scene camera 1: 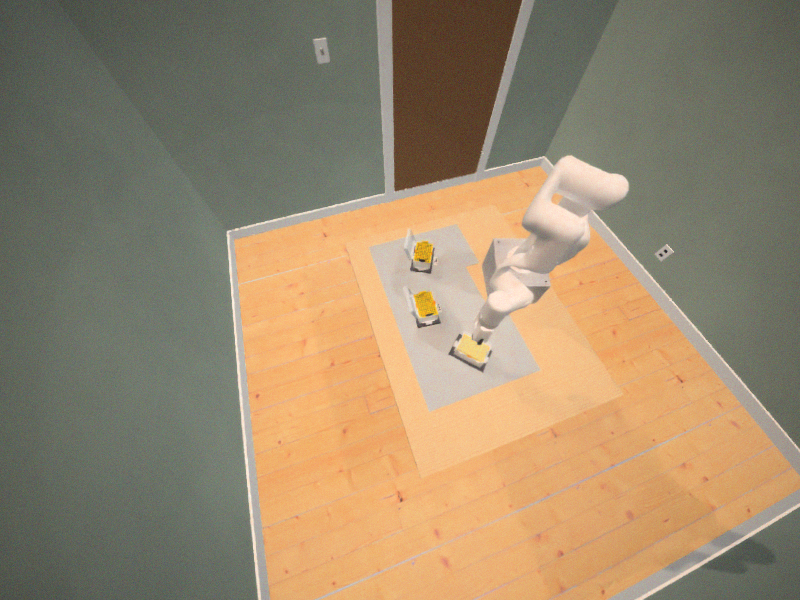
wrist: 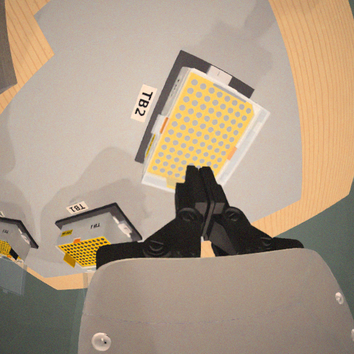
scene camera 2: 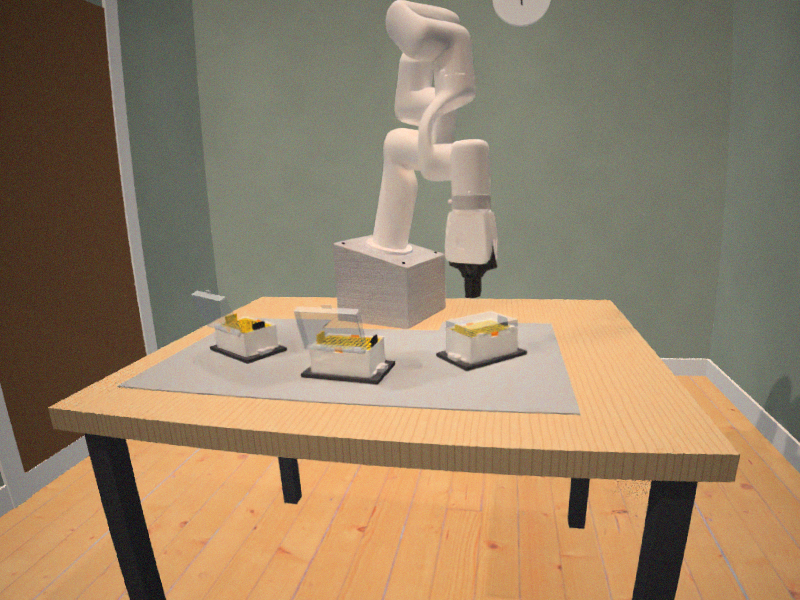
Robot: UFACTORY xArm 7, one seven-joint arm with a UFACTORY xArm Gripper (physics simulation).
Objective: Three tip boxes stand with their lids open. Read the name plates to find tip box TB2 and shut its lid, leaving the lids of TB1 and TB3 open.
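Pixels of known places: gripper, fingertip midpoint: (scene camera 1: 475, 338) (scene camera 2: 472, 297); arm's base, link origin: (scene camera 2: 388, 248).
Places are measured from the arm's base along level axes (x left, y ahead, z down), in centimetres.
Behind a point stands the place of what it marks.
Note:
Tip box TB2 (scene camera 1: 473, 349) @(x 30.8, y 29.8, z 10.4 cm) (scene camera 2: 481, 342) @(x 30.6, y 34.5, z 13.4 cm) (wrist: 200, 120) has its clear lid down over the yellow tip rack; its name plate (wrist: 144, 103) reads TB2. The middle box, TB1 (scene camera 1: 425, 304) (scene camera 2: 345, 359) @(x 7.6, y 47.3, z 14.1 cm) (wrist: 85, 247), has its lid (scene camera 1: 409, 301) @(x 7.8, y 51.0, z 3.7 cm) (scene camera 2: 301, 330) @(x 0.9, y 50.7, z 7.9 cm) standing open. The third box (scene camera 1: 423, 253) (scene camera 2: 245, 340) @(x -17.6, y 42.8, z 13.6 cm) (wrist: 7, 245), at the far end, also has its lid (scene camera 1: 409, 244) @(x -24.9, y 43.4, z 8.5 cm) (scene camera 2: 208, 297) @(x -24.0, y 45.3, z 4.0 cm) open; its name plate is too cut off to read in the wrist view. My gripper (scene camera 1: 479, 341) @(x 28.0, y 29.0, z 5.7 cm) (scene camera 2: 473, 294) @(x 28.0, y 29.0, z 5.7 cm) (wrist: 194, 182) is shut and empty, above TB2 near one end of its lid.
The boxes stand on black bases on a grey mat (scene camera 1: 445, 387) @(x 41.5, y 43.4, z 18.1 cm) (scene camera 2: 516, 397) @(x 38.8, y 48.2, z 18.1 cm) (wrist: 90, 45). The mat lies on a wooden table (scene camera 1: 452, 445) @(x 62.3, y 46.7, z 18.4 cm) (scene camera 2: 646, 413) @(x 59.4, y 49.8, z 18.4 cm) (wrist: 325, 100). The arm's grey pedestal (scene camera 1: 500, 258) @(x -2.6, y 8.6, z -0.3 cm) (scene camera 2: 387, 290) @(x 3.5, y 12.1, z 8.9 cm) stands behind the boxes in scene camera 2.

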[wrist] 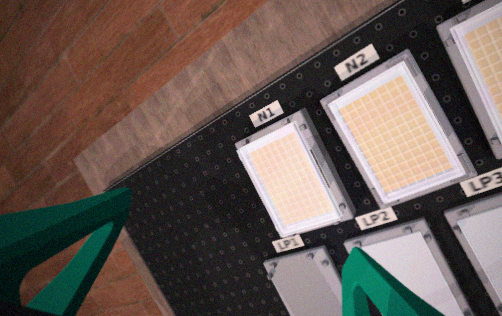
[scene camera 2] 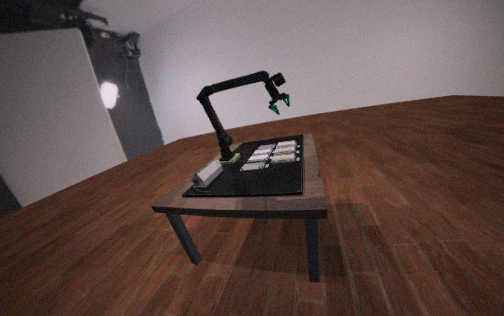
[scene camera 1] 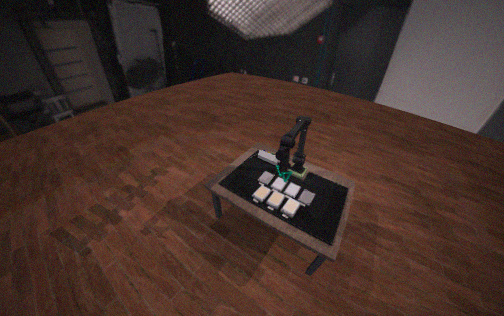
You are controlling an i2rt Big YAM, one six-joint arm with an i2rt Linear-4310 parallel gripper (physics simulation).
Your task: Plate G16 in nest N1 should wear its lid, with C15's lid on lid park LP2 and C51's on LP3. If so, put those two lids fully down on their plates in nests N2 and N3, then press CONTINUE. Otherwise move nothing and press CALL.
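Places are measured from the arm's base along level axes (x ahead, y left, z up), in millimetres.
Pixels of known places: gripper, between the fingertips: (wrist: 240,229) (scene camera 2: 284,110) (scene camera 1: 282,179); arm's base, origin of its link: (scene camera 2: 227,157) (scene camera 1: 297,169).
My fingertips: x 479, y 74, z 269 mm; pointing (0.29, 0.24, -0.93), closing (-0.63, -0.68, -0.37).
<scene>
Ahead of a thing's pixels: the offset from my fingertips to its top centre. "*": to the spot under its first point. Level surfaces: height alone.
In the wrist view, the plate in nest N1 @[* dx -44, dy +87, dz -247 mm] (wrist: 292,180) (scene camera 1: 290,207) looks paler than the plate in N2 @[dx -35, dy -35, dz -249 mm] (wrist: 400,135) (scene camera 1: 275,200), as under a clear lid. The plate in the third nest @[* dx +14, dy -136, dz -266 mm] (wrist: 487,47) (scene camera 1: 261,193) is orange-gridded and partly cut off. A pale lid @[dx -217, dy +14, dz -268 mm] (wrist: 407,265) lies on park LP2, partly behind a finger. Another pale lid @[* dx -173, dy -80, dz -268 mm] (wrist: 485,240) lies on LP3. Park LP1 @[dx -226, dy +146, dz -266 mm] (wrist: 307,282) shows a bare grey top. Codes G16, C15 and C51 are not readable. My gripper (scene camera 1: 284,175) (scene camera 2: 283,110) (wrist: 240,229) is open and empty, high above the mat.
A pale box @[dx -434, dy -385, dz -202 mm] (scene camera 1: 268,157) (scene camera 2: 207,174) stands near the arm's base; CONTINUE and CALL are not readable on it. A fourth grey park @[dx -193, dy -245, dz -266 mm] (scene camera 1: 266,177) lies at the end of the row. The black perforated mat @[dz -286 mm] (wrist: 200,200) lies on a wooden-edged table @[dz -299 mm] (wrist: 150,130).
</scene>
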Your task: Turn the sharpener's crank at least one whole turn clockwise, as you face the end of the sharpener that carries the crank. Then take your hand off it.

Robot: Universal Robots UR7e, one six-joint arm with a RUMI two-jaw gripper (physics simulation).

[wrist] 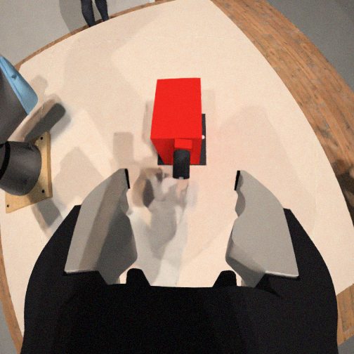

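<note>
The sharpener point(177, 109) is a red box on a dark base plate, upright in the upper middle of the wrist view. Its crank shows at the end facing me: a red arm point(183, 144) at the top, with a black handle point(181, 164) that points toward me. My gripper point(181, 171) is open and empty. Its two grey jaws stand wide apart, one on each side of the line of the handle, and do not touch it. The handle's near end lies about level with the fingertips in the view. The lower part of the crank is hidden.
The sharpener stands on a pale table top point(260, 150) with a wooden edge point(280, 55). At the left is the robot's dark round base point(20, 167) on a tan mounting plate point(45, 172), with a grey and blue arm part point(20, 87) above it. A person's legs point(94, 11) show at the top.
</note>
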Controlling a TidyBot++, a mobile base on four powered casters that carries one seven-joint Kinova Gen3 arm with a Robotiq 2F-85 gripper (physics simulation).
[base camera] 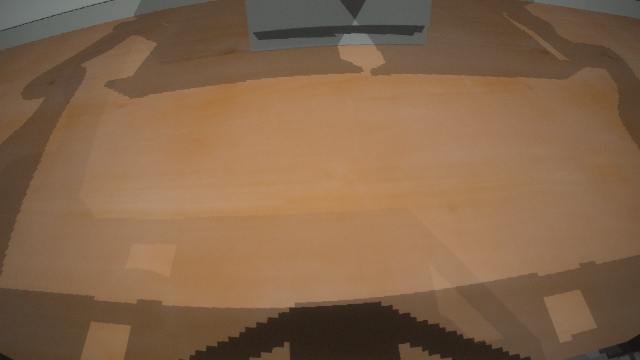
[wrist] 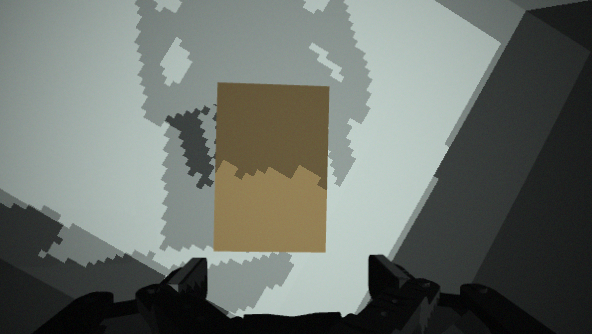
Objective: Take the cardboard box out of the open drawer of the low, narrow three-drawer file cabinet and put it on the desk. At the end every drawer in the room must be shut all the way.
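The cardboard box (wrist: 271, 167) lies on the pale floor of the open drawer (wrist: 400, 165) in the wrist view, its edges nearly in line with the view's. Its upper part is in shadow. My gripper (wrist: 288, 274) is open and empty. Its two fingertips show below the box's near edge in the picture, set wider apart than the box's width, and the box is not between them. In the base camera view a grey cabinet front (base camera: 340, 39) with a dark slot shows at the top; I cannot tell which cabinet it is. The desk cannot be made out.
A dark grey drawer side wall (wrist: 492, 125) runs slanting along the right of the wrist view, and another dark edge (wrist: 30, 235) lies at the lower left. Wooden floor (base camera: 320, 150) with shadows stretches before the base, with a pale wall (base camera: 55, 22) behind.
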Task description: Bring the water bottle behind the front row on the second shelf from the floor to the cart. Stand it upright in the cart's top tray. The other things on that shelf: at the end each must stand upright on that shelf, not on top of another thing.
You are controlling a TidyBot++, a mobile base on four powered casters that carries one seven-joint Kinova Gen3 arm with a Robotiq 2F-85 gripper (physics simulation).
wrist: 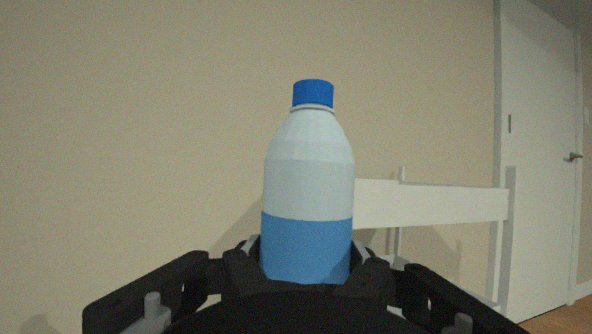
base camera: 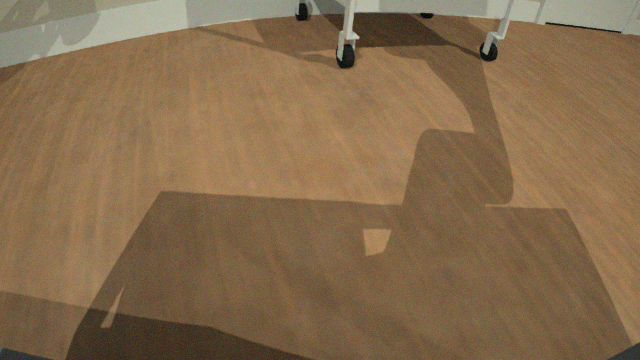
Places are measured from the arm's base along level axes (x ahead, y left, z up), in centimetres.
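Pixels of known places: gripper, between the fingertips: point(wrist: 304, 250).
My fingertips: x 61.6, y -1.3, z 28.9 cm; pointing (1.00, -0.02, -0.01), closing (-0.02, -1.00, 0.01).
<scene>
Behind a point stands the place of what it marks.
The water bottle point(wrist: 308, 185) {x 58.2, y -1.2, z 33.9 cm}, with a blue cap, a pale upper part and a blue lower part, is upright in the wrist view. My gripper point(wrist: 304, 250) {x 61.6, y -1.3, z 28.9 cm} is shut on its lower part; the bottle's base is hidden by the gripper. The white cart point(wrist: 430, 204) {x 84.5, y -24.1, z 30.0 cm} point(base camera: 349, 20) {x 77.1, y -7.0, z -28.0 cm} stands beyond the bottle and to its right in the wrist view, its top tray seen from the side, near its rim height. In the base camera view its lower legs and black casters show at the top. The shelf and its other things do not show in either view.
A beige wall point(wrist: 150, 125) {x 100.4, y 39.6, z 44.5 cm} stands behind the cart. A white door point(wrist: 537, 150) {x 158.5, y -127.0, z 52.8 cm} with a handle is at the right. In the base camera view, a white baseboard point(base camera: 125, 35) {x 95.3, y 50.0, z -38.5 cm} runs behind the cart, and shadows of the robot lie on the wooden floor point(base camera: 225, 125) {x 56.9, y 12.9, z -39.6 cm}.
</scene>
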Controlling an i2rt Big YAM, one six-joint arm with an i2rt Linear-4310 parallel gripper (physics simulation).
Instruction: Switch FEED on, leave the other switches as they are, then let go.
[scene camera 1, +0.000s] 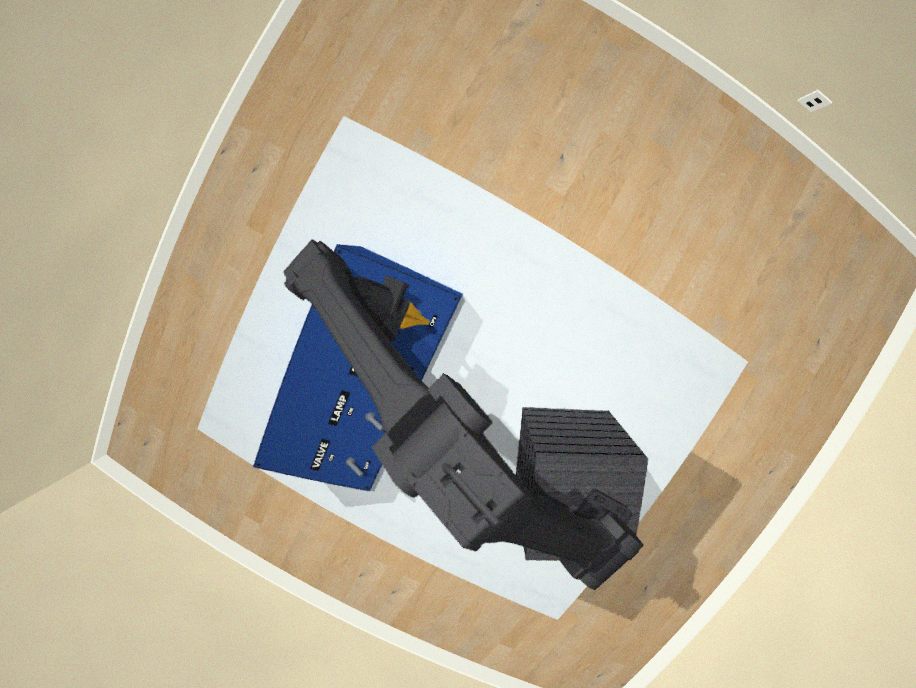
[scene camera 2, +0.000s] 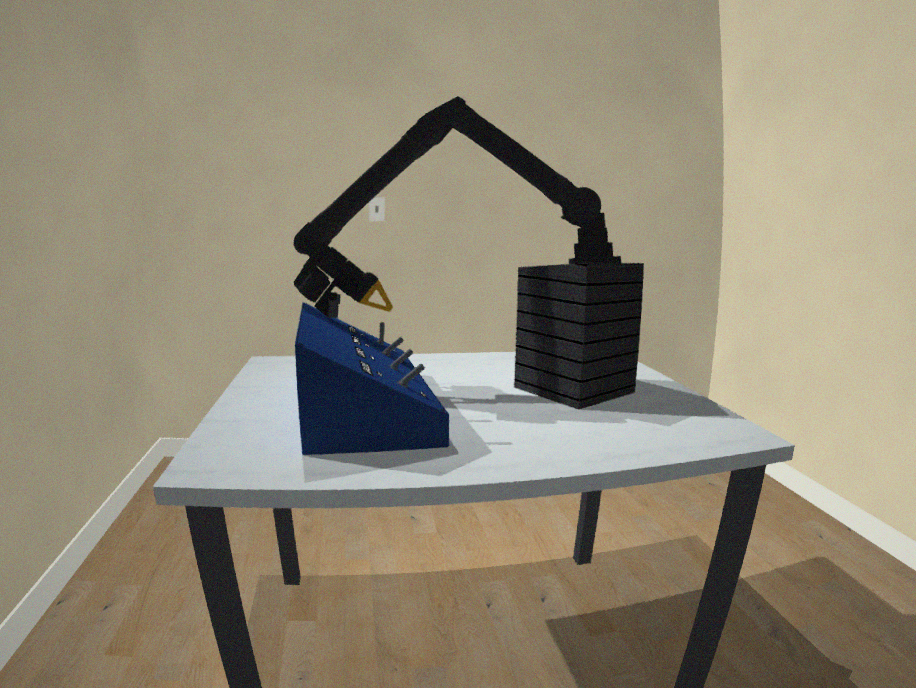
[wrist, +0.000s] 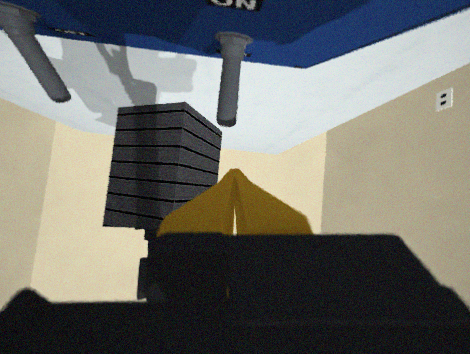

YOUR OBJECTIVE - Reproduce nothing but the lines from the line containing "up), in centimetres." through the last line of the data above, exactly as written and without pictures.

RESPONSE TO THIS TASK -
Places are measured from the arm's base along level axes (x ahead, y left, z up), in centimetres.
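Pixels of known places: gripper, between the fingertips: point(wrist: 304, 250).
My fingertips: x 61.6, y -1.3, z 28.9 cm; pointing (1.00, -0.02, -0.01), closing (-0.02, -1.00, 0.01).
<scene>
Behind a point stands the place of what it marks.
The water bottle point(wrist: 308, 185) {x 58.2, y -1.2, z 33.9 cm}, with a blue cap, a pale upper part and a blue lower part, is upright in the wrist view. My gripper point(wrist: 304, 250) {x 61.6, y -1.3, z 28.9 cm} is shut on its lower part; the bottle's base is hidden by the gripper. The white cart point(wrist: 430, 204) {x 84.5, y -24.1, z 30.0 cm} point(base camera: 349, 20) {x 77.1, y -7.0, z -28.0 cm} stands beyond the bottle and to its right in the wrist view, its top tray seen from the side, near its rim height. In the base camera view its lower legs and black casters show at the top. The shelf and its other things do not show in either view.
A beige wall point(wrist: 150, 125) {x 100.4, y 39.6, z 44.5 cm} stands behind the cart. A white door point(wrist: 537, 150) {x 158.5, y -127.0, z 52.8 cm} with a handle is at the right. In the base camera view, a white baseboard point(base camera: 125, 35) {x 95.3, y 50.0, z -38.5 cm} runs behind the cart, and shadows of the robot lie on the wooden floor point(base camera: 225, 125) {x 56.9, y 12.9, z -39.6 cm}.
</scene>
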Controlling an i2rt Big YAM, one six-joint arm with an i2rt Linear-4310 parallel gripper (physics simulation).
Instruction: Switch FEED on, leave the other switches as they are, then let go.
[scene camera 1, +0.000s] 
[scene camera 2, +0.000s] 
[wrist, +0.000s] 

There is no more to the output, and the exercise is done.